Farallon Islands - Abby Geni - Actes Sud
Bonjour,
« Chaque fois que nous nous souvenons de quelque chose, nous le transformons. Ainsi fonctionne notre cerveau. J’envisage mes souvenirs comme les pièces d’une maison. Je ne peux pas m’empêcher de les modifier quand j’entre à l’intérieur – je laisse des traces de boue par terre, je bouscule un peu les meubles, crée des tourbillons de poussière. Avec le temps, ces petites altérations s’additionnent.
Les photos accélèrent ce délitement. Mon travail est l’ennemi de la mémoire. Les gens s’imaginent souvent que prendre des photos les aidera à se souvenir précisément de ce qui est arrivé. En fait, c’est le contraire. […]
Se souvenir c’est réécrire. Photographier, c’est substituer. »
Je ne sais pas vous mais j’ai un gros défaut, quand je ne sais pas quoi lire, je vais fouiller dans le fond des maisons d’édition que j’affectionne.
Et donc, en me baladant dans le catalogue Actes Sud, je me suis arrêtée sur le premier roman d’Abby Geni, Farallon Islands.
C’est Miranda qui prend la parole sous la forme d’une longue missive adressée à sa mère, morte depuis une vingtaine d’années. Un décès qui a profondément marqué Miranda au point qu’elle n’a jamais cessé d’envoyer des lettres à sa mère défunte. Afin de fuir une réalité, Miranda part vers un archipel inhospitalier, peuplé de cormorans, de requins blancs, de baleines et d’éléphants de mer. Elle y rejoint six scientifiques ayant chacun sa spécialité. Miranda, elle, est photographe. Elle s’est rendue aux quatre coins du monde pour figer sur pellicules paysages et animaux sauvages. Mais les iles Farallon sont dangereuses et parfois mortelles. C’est ce qu’elle va découvrir pendant cette année passée là-bas.

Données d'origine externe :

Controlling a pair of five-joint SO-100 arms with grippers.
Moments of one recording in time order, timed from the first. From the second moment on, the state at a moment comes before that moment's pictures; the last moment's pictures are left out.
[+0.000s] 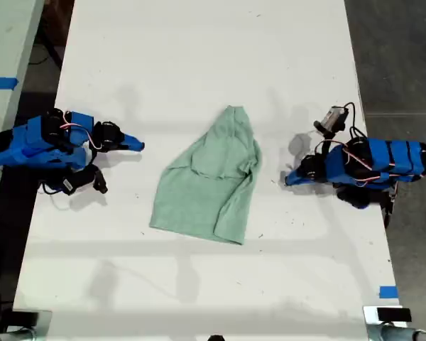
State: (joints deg) arm 0 -18.0 206.4 182.9 59.7 7.6; arm 1 2.2 200.3 175.3 78.0 5.4
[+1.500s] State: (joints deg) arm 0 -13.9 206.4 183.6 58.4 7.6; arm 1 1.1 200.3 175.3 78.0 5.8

Roman sur la nature sauvage, sur des espèces qui vivent dans ce milieu où l’homme n’a pas sa place, c’est aussi un roman profondément noir, un texte sur la résilience, sur le déni, sur l’oubli, de soi, de la réalité.
Le texte, comme les personnages, est magnifique. On ressent autant la violence des âmes que celle de cette nature. La vie est parfois injuste, pour les animaux comme pour les humains, et Miranda devra faire comme tout être vivant : « faire avec ».
A lire, pour la beauté du texte, pour celle des images que les mots décrivent, pour ces instants de communion avec la nature et pour un dénouement inattendu.
En poche chez Actes Sud dans la collection Babel.
Une traduction de Céline Leroy.
Résumé éditeur :
Miranda débarque sur les îles Farallon, archipel sauvage au large de San Francisco livré aux caprices des vents et des migrations saisonnières. Sur cette petite planète minérale et inhabitée, elle rejoint une communauté de biologistes en observation, pour une année de résidence de photographe. Sa spécialité : les paysages extrêmes. La voilà servie. Et si personne ici ne l’attend ni ne l’accueille, il faut bien pactiser avec les rares humains déjà sur place, dans la promiscuité imposée de la seule maison de l’île : six obsessionnels taiseux et appliqués, chacun entièrement tendu vers l’objet de ses recherches.
Dans ce décor inamical et souverain se joue alors un huis clos à ciel ouvert où la menace est partout, où l’homme et l’environnement se disputent le titre de pire danger.
Avec une puissance d’évocation renversante et un sens profond de l’exploration des âmes, Abby Geni plonge le lecteur en immersion totale parmi les requins, les baleines, les phoques, les oiseaux et… les scientifiques, dans un vertigineux suspense, entre thriller psychologique et expérience de survie.